将uri对象（URIBuilder.build()）传给对应的请求对象，访问uri访问地址。
执行对应的请求，获取相应结果集
处理数据
关闭资源

public class HttpGetWithParam {

    public static void main(String[] args) throws IOException, ParseException, URISyntaxException {
        // 1. 创建HttpClient实例
        CloseableHttpClient httpClient = HttpClients.createDefault();
        // 2. 根据相应的请求构造相应的Uri对象
        // 先创建 URLBuilder
        URIBuilder uriBuilder = new URIBuilder("https://so.51cto.com/");
        // 设置参数
        uriBuilder.addParameter("keywords","java爬虫").addParameter("sort","time");
        // 创建httpGet对象，访问url访问地址
        HttpGet httpGet = new HttpGet(uriBuilder.build());
        // 3. 实现对应url对象，使用httpClient；然后即可获取到response
        CloseableHttpResponse response = httpClient.execute(httpGet);
        // 4. 拿到response对象即可获取数据
        if (response.getCode()==200) {
            HttpEntity entity = response.getEntity();
            System.out.println(EntityUtils.toString(entity, "utf-8"));
        }
        response.close();
        httpClient.close();
    }

}

3. Post请求

与 Get 请求的差异，只是将uri对象的设置那步，本是HttpGet改为HttpPost即可。

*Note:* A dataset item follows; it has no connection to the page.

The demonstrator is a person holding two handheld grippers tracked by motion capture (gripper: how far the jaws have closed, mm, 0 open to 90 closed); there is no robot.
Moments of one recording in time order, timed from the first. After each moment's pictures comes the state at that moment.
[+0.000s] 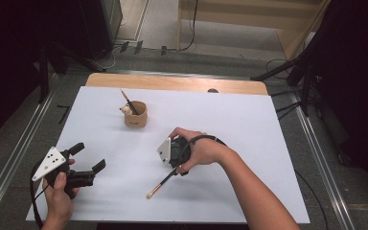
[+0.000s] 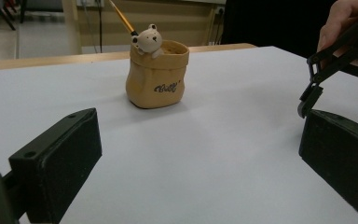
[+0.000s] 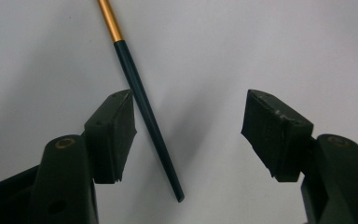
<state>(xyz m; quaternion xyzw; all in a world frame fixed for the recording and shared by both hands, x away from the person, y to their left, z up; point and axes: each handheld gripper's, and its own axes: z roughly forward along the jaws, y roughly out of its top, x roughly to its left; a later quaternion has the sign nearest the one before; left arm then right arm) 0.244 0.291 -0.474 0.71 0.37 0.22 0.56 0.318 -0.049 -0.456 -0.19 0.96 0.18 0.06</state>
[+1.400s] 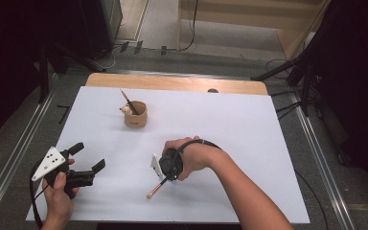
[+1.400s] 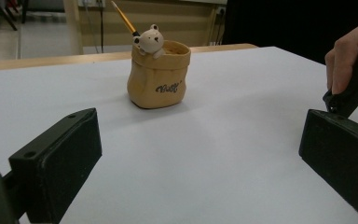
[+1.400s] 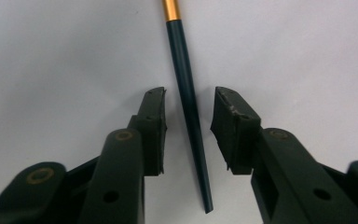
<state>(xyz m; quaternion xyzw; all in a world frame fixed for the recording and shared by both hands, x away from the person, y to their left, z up) 0.244 0.292 -0.473 0.71 0.38 0.22 0.56 0.301 -0.024 -0.473 -0.26 0.96 0.06 0.03</state>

public class HttpPostTest {

    public static void main(String[] args) throws IOException, ParseException {
        // 1. 创建httpClient对象
        CloseableHttpClient httpClient = HttpClients.createDefault();
        // 2. 创建HttpPost对象，设置uri访问地址
        HttpPost httpPost = new HttpPost("https://www.51cto.com/");
        // 3. 执行uri对象，然后获取response对象
        CloseableHttpResponse response = httpClient.execute(httpPost);
        // 4. 处理响应数据
        if (response.getCode()==200) {
            HttpEntity entity = response.getEntity();
            System.out.println(EntityUtils.toString(entity, "utf-8"));
        }
        // 5.关闭资源
        httpClient.close();
        response.close();
    }

}

4. 带参数的 Post 请求

uri 地址中没有参数，参数 keys = java 放到表单中进行提交。

带参数的 Post 请求不同于带参数的 Get 请求直接把 uri 查询信息放 uri 上即可，我们需要将其参数内容传入到请求体中。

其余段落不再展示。